D defs.my
Entry 7 senses · 2 variants Webster, 1913

Frost

/(frŏst; 115)/ · IPA /fɹɔst/
01 n. The act of freezing; -- applied chiefly to the congelation of water; congelation of fluids.
  1. 1.
    The act of freezing; -- applied chiefly to the congelation of water; congelation of fluids.
  2. 2.
    The state or temperature of the air which occasions congelation, or the freezing of water; severe cold or freezing weather.
    “The third bay comes a frost, a killing frost.” Shak.
  3. 3.
    Frozen dew; -- called also hoarfrost or white frost. Also: hoarfrost, white frost
    “He scattereth the hoarfrost like ashes.” — Ps. cxlvii. 16.
  4. 4.
    Coldness or insensibility; severity or rigidity of character.[R.]
    “It was of those moments of intense feeling when the frost of the Scottish people melts like a snow wreath.” Sir W. Scott.
    “The brig and the ice round her are covered by a strange black obscurity: it is the frost smoke of arctic winters.” — Kane.
02 v. t. To injure by frost; to freeze, as plants.
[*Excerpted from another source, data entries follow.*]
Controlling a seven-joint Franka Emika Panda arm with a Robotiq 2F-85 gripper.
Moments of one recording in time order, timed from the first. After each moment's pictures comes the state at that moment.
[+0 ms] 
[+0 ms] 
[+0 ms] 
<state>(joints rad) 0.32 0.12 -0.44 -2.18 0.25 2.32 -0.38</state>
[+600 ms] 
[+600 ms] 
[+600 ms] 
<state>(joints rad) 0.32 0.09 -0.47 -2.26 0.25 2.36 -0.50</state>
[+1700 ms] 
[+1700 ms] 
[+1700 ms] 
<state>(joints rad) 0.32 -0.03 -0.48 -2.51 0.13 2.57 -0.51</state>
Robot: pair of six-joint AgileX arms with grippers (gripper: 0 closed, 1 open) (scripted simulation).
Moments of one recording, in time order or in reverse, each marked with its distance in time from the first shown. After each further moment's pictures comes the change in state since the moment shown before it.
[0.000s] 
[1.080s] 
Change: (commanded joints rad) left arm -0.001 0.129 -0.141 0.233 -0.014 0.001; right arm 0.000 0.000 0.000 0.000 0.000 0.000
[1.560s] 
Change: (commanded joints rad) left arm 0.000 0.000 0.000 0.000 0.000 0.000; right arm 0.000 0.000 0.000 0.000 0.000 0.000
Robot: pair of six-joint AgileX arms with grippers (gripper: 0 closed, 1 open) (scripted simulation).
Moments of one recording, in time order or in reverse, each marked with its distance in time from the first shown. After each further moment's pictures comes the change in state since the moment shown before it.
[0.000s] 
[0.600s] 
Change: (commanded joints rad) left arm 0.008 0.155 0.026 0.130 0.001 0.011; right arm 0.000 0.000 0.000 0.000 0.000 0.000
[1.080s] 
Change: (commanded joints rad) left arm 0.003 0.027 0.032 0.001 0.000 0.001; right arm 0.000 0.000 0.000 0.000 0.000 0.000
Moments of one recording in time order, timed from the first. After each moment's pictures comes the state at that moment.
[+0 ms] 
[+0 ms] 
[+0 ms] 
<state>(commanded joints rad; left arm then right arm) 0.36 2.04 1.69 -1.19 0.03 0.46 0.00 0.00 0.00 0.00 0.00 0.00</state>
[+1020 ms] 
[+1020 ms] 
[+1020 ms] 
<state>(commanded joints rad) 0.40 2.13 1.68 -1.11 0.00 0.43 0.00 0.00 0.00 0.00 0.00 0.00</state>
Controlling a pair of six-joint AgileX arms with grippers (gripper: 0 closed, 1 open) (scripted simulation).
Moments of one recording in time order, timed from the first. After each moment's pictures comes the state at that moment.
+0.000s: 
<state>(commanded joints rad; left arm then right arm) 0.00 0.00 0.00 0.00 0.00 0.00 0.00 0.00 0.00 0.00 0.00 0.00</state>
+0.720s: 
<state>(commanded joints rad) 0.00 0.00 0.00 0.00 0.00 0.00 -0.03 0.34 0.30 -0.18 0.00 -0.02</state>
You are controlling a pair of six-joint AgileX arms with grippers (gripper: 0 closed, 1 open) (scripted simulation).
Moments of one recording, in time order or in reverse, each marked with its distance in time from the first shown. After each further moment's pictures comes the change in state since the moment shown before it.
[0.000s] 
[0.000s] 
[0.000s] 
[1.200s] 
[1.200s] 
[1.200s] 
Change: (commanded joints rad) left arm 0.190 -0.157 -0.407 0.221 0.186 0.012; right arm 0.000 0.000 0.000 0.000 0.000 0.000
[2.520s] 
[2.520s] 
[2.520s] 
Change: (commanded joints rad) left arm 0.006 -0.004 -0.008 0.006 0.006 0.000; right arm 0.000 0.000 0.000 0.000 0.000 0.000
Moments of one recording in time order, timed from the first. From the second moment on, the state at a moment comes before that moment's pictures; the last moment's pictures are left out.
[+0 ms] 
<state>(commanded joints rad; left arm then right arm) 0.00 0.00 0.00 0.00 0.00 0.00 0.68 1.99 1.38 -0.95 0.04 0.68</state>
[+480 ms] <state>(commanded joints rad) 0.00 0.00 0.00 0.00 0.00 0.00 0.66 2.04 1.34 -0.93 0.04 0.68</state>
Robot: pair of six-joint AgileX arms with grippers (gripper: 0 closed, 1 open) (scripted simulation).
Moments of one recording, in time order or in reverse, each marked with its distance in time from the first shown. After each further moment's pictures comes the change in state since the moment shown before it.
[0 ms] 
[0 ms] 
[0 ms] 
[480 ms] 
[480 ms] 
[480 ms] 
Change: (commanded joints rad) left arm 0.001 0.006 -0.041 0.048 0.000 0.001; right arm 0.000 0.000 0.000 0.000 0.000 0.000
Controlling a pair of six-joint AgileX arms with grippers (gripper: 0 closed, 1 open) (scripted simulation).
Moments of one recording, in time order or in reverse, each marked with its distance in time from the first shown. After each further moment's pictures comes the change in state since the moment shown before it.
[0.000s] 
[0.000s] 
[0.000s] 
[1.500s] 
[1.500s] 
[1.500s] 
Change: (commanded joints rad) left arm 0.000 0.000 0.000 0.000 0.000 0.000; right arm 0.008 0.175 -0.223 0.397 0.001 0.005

imp. & p. p. Frosted; p. pr. & vb. n. Frosting
  1. 1.
    To injure by frost; to freeze, as plants.
  2. 2.
    To cover with hoarfrost; to produce a surface resembling frost upon, as upon cake, metals, or glass; as, glass may be frosted by exposure to hydrofluoric acid.
    “While with a hoary light she frosts the ground.” Wordsworth.
  3. 3.
    To roughen or sharpen, as the nail heads or calks of horseshoes, so as to fit them for frosty weather.